### Task item
Transcribe each line of the material as it is, and drop any picture.

### Stored data
Segment Open

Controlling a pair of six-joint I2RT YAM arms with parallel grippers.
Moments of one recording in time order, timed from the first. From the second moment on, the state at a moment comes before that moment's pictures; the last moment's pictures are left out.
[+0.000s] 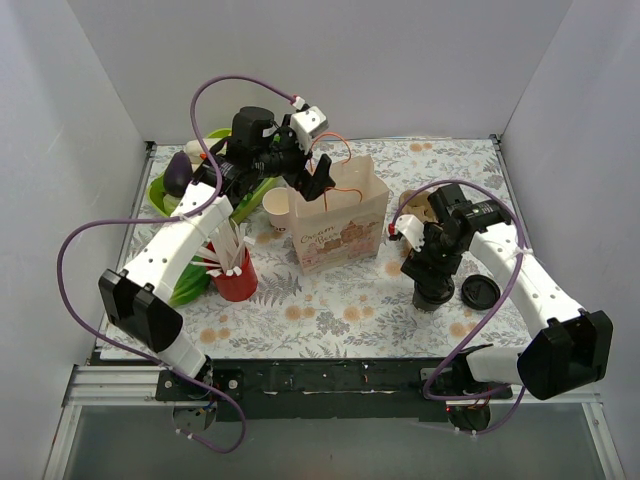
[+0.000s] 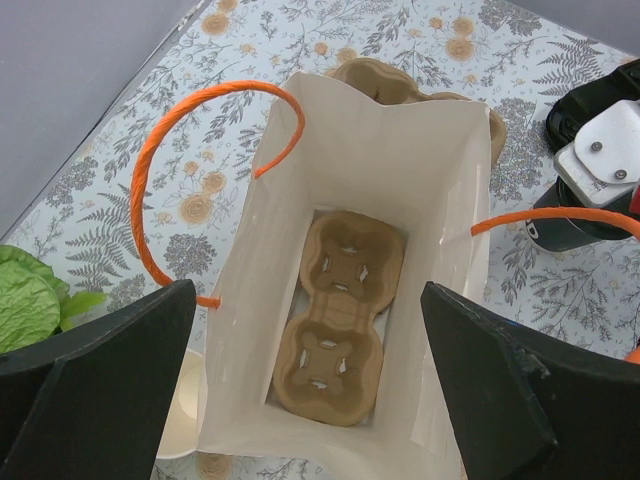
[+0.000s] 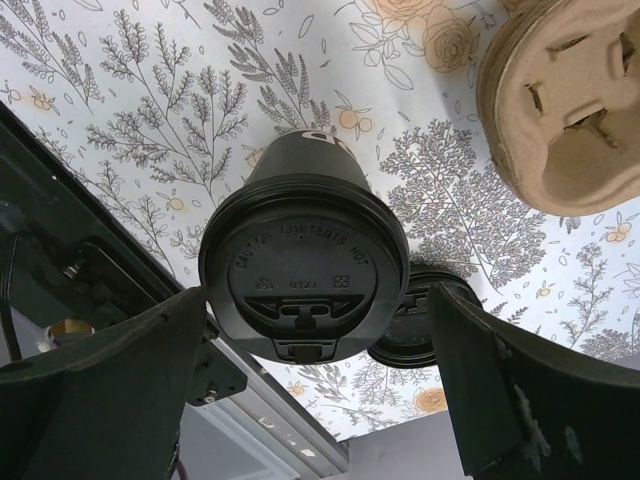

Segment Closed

### Finished exercise
Controlling a pair of six-joint I2RT YAM arms with parallel grippers.
Moments of one recording in time order, timed from the first. From the second moment on, the state at a moment comes before that moment's pictures; the last moment's pictures are left out.
[+0.000s] 
[+0.000s] 
[+0.000s] 

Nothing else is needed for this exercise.